The decision on Thursday by the U.S. Court of Appeals in Richmond, Virginia, sets up a fresh fight over the president’s finances and is a victory for the attorneys general of Maryland and Washington. They accused Trump of improperly benefiting from the business of at least one state, and from foreign governments, in violation of the U.S. Constitution’s two emoluments clauses.

The ruling, by an enlarged “en banc” panel of appellate judges, reversed a July win from the same court in which a three-judge panel, all appointed by Republican presidents, threw the case out. The larger panel on Thursday held that allowing the executive to define what constitutes an emolument would be a “faulty premise.”

“The Framers, concerned about the corrosive effect of power and animated by fears of unduly blending government powers, dispersed the authority to enforce the law and the authority to interpret it,” the judges said. “To hold otherwise would mean that the President alone has the ultimate authority to interpret what the Constitution means.”

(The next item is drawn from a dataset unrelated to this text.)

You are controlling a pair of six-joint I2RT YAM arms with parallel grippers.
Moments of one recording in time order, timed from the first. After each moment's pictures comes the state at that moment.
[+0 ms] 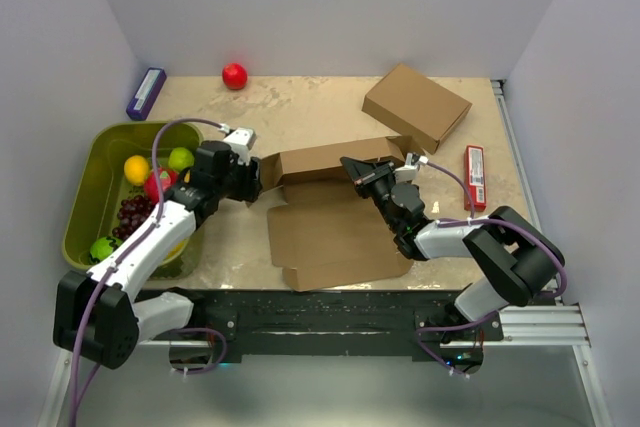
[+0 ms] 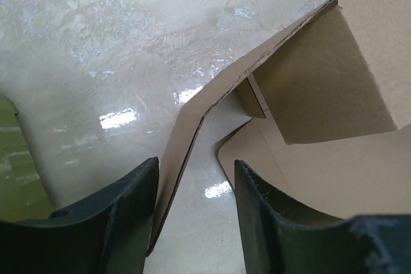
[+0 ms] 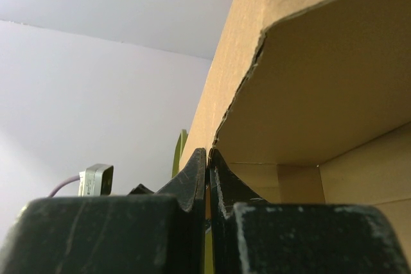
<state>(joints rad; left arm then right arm) -0.33 1.16 0.79 -0.32 0.05 -0.11 0.67 1.54 0.45 1.12 0.27 1.35</state>
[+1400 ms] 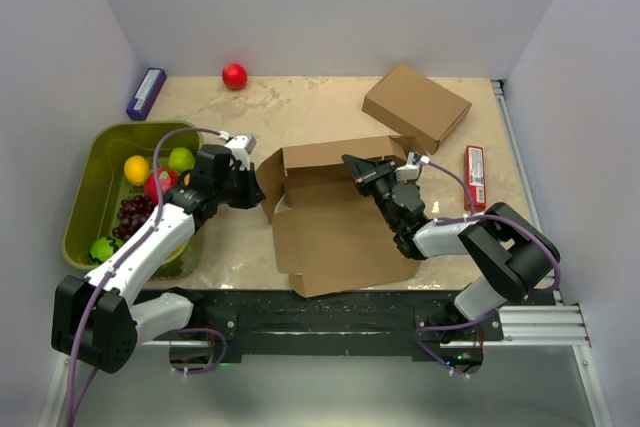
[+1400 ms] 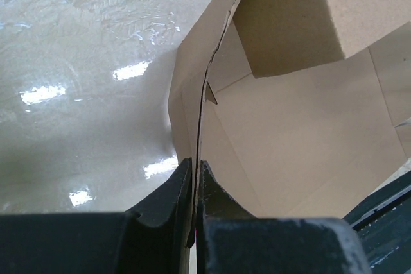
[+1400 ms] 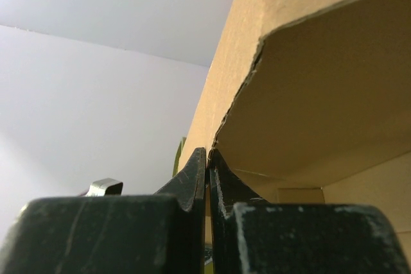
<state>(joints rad) -0.34 1.14 0.78 -0.39 0.22 -0.29 0.66 1.57 0.45 1.17 0.28 1.34</state>
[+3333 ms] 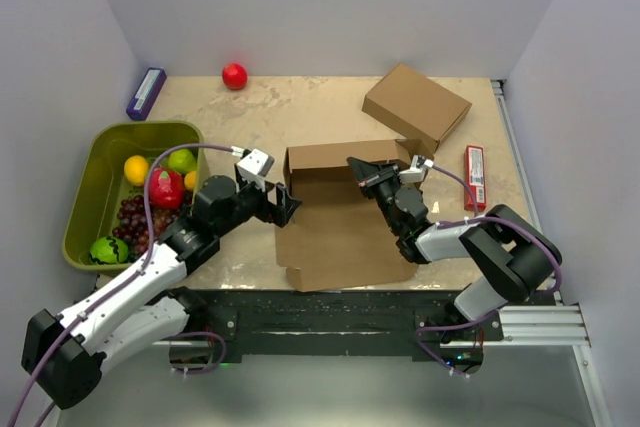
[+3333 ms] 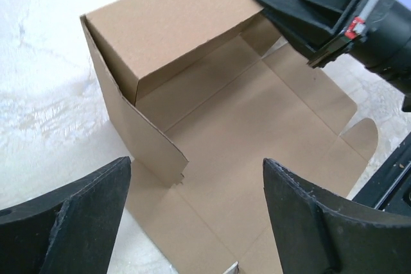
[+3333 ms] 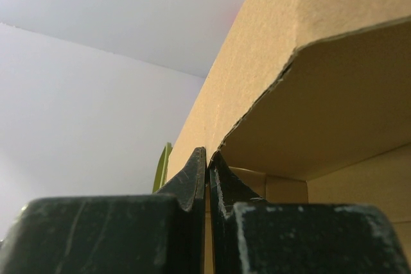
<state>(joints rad) -0.63 0.88 0.59 -0.02 0.08 -0.23 0.66 1.56 0.41 1.21 0.32 1.26</state>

The decision comes as the U.S. Supreme Court is weighing two pivotal cases that could delve into Trump’s finances, in suits by House Democrats seeking access to his financial records and another tied to a probe by the Manhattan district attorney.

Two sets of judges from the fuller panel issued dissenting opinions on Thursday.

“Make no mistake about what has really happened here,” five of them wrote. “By discarding centuries of settled practice and precedent that kept true to the genius of the Constitution and its separation of powers, the majority has only confirmed one of the Founders’ worst fears: that, while no man may be above the law, a group of judges, so emboldened, may consider themselves beyond it.”

Trump handed day-to-day control of his business empire to his two adult sons and a chief financial officer before taking office but refused to shed any of his holdings, including the Trump International Hotel just blocks from the White House. He even hired a director of diplomatic sales.

U.S. District Judge Peter Messitte in Maryland twice refused to dismiss the suit by the AGs, leading to Trump’s first appeal. By then, the AGs had started to collect evidence, serving subpoenas on Trump’s businesses and the Donald J. Trump revocable trust.

Maryland and D.C. claimed taxpayers they represent were being harmed because the Trump International Hotel has become a magnet for foreign dignitaries, state government officials and lobbyists, drawing business away from Maryland and D.C. competitors. They sought a court order compelling Trump to abide by constitutional restrictions.